Note that we chose a 2D DeepLabV3 + architecture with a ResNet50 backbone over 3D models like 3D U-Net and nnU-Net based on two key considerations. First, the reference segmentations were provided as 2D annotations rather than full 3D volumes, making a 2D model a natural fit for the available ground truth. Second, although 3D architectures such as 3D U-Net or nnU-Net are commonly used for volumetric medical image segmentation, applying them to full-resolution shoulder CT volumes would require substantial downsampling or patching due to GPU memory limitations. This downsampling could compromise anatomical detail required for accurate muscle and fat boundary delineation. The 2D model allowed us to preserve full in-plane resolution and leverage pretrained backbones for efficient and high-fidelity slice-wise segmentation.

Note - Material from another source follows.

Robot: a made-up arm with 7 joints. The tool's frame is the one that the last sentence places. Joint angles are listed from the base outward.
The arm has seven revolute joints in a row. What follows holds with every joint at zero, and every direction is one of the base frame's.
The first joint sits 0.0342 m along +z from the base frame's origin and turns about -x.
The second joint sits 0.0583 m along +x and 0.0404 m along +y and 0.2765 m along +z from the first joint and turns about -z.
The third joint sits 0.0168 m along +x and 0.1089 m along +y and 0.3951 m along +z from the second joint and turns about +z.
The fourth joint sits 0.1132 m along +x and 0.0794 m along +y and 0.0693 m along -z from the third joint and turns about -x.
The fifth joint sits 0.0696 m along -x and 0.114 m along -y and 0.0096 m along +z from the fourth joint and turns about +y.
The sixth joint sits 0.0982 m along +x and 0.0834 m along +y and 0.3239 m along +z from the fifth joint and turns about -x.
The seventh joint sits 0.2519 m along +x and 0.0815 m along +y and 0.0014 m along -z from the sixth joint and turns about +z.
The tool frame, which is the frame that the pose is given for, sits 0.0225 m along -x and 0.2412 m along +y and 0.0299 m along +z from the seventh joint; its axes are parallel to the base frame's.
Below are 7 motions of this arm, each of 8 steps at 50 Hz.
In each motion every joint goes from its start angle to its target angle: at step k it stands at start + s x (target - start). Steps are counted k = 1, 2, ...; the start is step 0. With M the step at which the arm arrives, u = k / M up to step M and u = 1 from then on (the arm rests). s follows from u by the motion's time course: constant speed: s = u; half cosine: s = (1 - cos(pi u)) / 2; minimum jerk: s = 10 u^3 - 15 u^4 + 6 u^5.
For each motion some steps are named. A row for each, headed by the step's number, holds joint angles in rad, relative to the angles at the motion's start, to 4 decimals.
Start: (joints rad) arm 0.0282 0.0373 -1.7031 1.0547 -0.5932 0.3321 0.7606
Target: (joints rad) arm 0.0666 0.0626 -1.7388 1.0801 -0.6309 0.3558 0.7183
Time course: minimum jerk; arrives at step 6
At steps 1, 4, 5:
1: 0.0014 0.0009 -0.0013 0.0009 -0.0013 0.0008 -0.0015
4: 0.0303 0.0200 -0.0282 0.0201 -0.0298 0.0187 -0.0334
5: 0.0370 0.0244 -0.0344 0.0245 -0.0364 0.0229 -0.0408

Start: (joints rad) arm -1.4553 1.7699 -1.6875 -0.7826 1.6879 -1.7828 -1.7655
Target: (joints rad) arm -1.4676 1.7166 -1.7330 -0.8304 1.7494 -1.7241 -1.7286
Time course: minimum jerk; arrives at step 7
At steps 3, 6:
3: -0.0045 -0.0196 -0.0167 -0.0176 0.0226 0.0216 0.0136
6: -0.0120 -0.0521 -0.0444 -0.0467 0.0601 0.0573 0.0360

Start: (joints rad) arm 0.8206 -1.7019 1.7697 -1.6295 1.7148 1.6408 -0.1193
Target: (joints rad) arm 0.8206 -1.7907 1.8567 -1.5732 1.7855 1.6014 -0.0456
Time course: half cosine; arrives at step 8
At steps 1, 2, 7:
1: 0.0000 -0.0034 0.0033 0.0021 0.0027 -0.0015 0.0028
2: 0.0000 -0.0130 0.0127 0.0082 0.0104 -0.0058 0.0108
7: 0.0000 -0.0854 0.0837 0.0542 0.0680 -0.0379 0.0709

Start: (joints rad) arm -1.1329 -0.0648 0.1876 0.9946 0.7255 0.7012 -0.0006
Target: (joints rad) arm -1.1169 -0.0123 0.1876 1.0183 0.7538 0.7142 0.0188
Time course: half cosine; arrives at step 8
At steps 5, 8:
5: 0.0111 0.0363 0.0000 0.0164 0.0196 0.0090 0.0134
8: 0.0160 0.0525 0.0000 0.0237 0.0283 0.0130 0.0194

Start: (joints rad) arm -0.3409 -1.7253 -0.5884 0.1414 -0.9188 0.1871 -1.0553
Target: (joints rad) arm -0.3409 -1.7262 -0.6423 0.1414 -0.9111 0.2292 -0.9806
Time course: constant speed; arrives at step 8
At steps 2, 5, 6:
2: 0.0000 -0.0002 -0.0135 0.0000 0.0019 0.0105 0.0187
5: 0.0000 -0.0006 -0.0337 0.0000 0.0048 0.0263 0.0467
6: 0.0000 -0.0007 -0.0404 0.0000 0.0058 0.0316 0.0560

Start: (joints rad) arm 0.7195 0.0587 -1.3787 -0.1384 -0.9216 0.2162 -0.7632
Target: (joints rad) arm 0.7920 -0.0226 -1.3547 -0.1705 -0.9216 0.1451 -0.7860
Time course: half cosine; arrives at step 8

Despite promising results, several limitations remained in this study which will be a focus of future work. First, the current study lacked external validation. In future work, external validation datasets will be obtained to further evaluate the model performance. Second, the current study relied on manual selection of landmarks for reformatting the CT scans and selecting the starting and ending slices for muscle segmentation and volume calculation. Automated selection of these landmarks will be developed and built into this algorithm. Third, this study relied on manual segmentations performed by a single rater, and therefore, inter-reader variability was not assessed. While intra-reader testing indicated good consistency, the absence of multi-rater ground truth introduces potential bias and limits the ability to assess annotation robustness across observers. Future work incorporating multiple expert annotators will be important to quantify inter-reader agreement and further validate model performance. Despite the limited size of the training dataset, the deep learning model demonstrated high segmentation accuracy, likely due to the consistency of the annotations, standardized preprocessing, and the relatively constrained anatomical region of interest. Nevertheless, the modest dataset size remains a limitation and may impact the generalizability of the model. Future work using larger and more diverse datasets from multiple institutions will be necessary to further validate and improve model robustness. In addition, some CT scans were of low quality and/or contained artifacts, such as beam hardening. Although the segmentation model was able to handle these artifacts and return satisfactory segmentations, these scans had to be manually examined and excluded from the study for muscle volume and fat fraction quantification. Finally, this work focused on validating the automation of 3D muscle segmentation for rotator cuff muscle volume and fat fraction quantification. Further analysis of quantitative 3D muscle volume and fat fraction together with other clinical variables as predictors of patient-reported outcomes following TSA in this patient cohort will be undertaken. Future work developing an automated algorithm to identify and exclude low quality CT scans is planned, as well as transferring the models developed herein to quantify longitudinal changes in 3D muscle volume and fat fraction in RCR patients.
Conclusion
This study developed accurate and reliable automated rotator cuff muscle segmentation models for clinical CT images in a TSA cohort based on deep learning. These models can substantially reduce the time required for quantification of 3D rotator cuff muscle volume and fat fraction analysis, allowing a deeper understanding of the relationship between muscle pathology and clinical outcomes following shoulder procedures such as TSA and RCR. Rotator cuff muscle atrophy and fatty infiltration have been correlated with worse clinical outcomes after RCR and TSA, but are still incompletely understood. Reliable methods to quantify muscle volume and fat fraction will provide physicians powerful tools to optimize patient management and improve patient outcomes in RCR and TSA, including developing better postoperative rehabilitation protocols and surgical repair techniques.